Paris Saint-Germain steht erstmals seit 25 Jahren im Halbfinale der Fußball-Champions-League. Der Mitfavorit benötigte dafür am Mittwoch zum Auftakt des Finalturniers in Lissabon aber eine gehörige Portion Glück. PSG verhinderte das Aus gegen Außenseiter Atalanta Bergamo mit zwei späten Toren. Nach dem 2:1-Sieg geht es im Halbfinale nächsten Dienstag gegen RB Leipzig oder Atletico Madrid.
Die märchenhafte Saison Atalantas, des Clubs aus der vom Coronavirus besonders hart getroffenen Stadt in der Lombardei, endete mit einem Drama. Mario Pasalic hatte den Dritten der italienischen Serie A vor der Pause in Führung gebracht (27.). Im Finish drehten Tore von Marquinhos (90.) und Eric Maxim Choupo-Moting (93.) aber die Partie.
PSG kratzte gerade noch die Kurve. Seit dem Einstieg der potenten Geldgeber aus Katar im Jahr 2011 war Frankreichs Serienmeister in der "Königsklasse" nie weiter als ins Viertelfinale vorgedrungen. Der Bann wurde nach der Corona-Pause unter besonderen Umständen gebrochen - mit einer Entscheidung in nur einem Spiel und ohne Zuschauer.
Ein neuerliches Aus hätte Trainer Thomas Tuchel schwer in Bedrängnis gebracht. Angeschlagen war der Deutsche am Ende aber nur, weil er nach seinem Mittelfußknochenbruch auf Krücken jubeln musste. Auch Kylian Mbappe hatte seinen Anteil am Aufstieg. Der Jungstar saß wegen seiner vor drei Wochen erlittenen Knöchelverletzung zwar vorerst nur auf der Ersatzbank, brachte nach seiner Einwechslung in der 60. Minute aber neuen Schwung.
Bei Atalanta fehlte Topstar Josip Ilicic aus persönlichen Gründen. Dem Slowenen sollen die tragischen Auswirkungen des Coronavirus in Bergamo besonders nahegegangen sein. Der 32-Jährige reiste nicht mit dem Team nach Lissabon. Im Achtelfinal-Rückspiel im März in Valencia (4:3) hatte er noch alle vier Tore erzielt.
Doch auch ohne große Namen kratzte Atalanta am erst zweiten Einzug der Clubgeschichte in ein Europacup-Halbfinale. 1987/88 waren die Lombarden im Cup der Cupsieger in die Vorschlussrunde vorgedrungen. In der Champions League durfte das von Gian Piero Gasperini betreute No-Name-Team in dieser Saison überhaupt das erste Mal mitwirken.
PSG hatte zwar schon vor der Pause mehr Spielanteile, Atalanta ging mit seinem schnörkellosen, geradlinigen Spiel aber nicht unverdient in Führung. Pasalic kam im Strafraum etwas glücklich an den Ball, weil Duvan Zapata gut nachgesetzt hatte. Der Kroate versenkte den Ball souverän im linken Eck. Davor hatte bereits Hans Hateboer mit einem Kopfball angeklopft (11.)

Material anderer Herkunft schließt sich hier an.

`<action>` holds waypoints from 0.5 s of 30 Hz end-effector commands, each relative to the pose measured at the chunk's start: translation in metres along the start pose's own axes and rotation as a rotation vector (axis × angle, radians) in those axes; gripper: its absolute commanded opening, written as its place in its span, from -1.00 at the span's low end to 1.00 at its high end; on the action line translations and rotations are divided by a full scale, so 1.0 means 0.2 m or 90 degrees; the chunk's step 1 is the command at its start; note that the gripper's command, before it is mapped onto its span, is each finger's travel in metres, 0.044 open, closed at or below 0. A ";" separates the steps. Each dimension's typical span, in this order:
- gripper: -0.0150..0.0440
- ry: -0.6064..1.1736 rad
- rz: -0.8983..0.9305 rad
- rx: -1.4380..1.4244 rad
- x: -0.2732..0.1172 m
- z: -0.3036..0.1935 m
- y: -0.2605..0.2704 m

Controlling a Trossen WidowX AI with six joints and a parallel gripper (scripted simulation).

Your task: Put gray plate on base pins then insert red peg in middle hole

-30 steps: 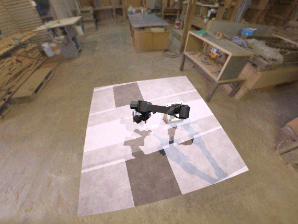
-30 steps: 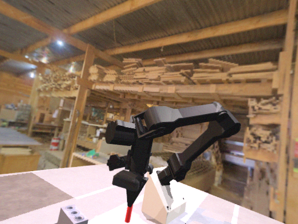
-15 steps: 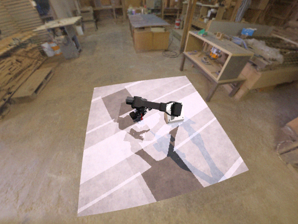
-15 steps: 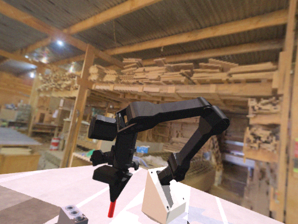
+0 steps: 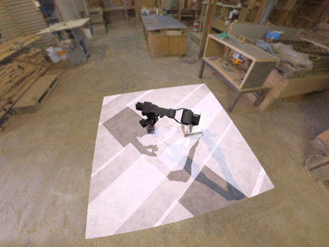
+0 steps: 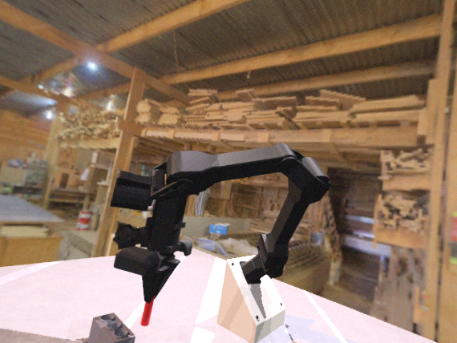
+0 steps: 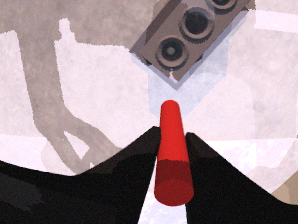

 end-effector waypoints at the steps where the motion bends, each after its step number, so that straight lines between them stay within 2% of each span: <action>1: -0.49 0.003 -0.004 0.000 0.01 0.07 -0.02; 15: -0.49 0.009 -0.003 -0.005 0.04 0.29 -0.07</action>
Point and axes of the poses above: the point midway between the two fingers, 35 mm back from their tips, its own x axis out along the fingers, its own y axis across the jaws, z = x × y, the point moved 3 cm from there along -x, back along the fingers, and after that the axes turned 6 degrees about -x, right-handed, at the moved point
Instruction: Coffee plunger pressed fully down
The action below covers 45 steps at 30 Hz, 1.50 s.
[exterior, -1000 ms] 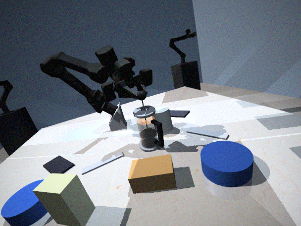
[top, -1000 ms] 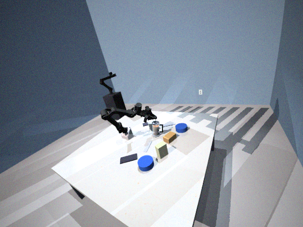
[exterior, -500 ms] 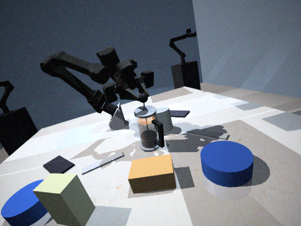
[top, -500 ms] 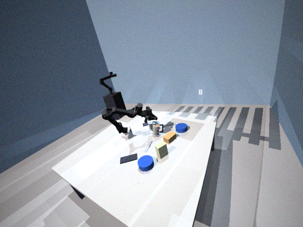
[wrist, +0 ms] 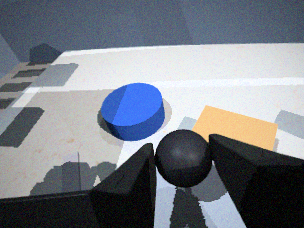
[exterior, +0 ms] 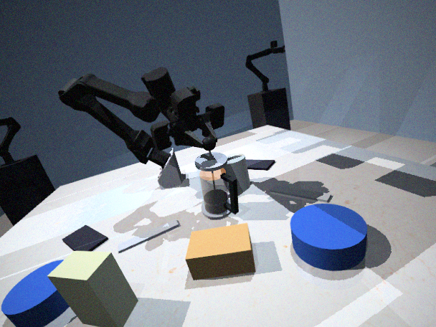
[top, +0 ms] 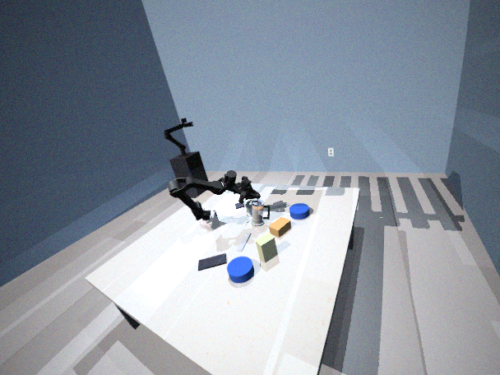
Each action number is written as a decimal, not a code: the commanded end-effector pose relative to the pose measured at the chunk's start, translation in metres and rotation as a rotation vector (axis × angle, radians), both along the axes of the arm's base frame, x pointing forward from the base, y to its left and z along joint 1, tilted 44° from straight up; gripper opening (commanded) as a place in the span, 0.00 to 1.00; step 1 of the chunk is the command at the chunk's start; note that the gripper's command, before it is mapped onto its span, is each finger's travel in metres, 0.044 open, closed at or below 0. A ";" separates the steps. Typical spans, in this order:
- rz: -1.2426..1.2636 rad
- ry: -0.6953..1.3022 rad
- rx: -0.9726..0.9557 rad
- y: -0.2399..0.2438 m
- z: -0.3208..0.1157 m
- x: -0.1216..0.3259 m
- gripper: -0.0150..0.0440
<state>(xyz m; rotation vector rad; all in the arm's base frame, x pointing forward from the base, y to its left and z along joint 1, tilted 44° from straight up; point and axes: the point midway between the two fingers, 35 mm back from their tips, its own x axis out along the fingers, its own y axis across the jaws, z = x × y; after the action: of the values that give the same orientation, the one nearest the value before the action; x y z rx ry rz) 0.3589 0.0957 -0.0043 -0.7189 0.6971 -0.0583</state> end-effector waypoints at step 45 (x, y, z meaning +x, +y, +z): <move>-0.013 0.031 -0.032 -0.006 -0.011 0.002 0.46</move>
<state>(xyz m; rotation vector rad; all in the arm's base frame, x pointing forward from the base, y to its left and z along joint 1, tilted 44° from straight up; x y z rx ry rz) 0.3620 0.0939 -0.0107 -0.7319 0.7129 -0.0658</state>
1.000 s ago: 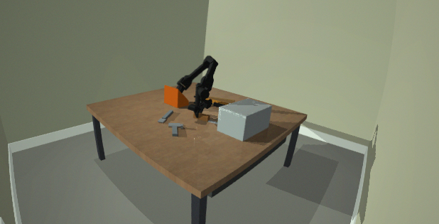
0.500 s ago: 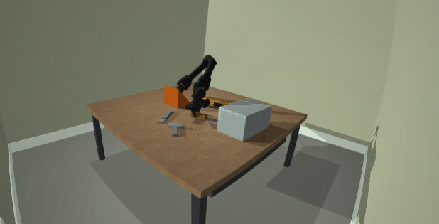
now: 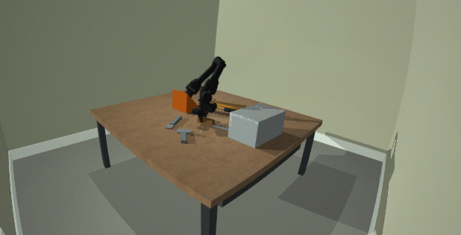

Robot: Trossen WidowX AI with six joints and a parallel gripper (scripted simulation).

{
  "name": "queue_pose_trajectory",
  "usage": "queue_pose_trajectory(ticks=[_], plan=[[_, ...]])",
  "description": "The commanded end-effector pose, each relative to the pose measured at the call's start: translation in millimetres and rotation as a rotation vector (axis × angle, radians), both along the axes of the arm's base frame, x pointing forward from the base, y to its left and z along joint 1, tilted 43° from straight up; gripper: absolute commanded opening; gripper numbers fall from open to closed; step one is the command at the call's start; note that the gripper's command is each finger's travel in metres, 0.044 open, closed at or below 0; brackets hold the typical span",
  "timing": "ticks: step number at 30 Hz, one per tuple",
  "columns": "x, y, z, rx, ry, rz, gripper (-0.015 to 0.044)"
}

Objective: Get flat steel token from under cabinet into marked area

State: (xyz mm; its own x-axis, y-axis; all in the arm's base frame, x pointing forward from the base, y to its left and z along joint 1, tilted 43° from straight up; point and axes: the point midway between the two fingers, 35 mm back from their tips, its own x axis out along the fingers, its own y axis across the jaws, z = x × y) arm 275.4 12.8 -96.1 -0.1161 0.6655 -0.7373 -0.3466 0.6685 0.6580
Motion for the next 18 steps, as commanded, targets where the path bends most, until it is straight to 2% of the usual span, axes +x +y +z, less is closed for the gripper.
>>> queue_pose_trajectory(ticks=[1,18], plan=[[-7,-2,-2,0.002,0.003,0.0,0.0],[-33,-12,-7,0.001,0.004,0.0,0.0]])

Auf der Gegenseite ließ PSG-Superstar Neymar in ungewohnter Manier mehrere Großchancen liegen. Bereits in der dritten Minute schoss der Brasilianer alleine vor Bergamos Ersatztorhüter Marco Sportiello weit daneben. Nach einer Einzelaktion zielte Neymar ebenso zu ungenau (28.) wie nach einem missglückten Rückpass Atalantas (42.).
Nach Seitenwechsel verlegte sich Atalanta primär auf das Verteidigen. Das schien lange gutzugehen, im Finish aber drehten die Pariser die Partie. Marquinhos traf nach Ballannahme und Querpass von Neymar mit einem abgefälschten Schuss aus kurzer Distanz.
Die Entscheidung brachte drei Minuten später eine Kombination der beiden Superstars: Neymar bediente den im richtigen Moment gestarteten Mbappe, dessen Hereingabe versenkte Choupo-Moting. Bei den Parisern brachen alle Dämme. Zuletzt waren sie 1995 im Halbfinale der Königsklasse vertreten. Dort unterlagen sie damals dem AC Milan mit 0:1 und 0:2.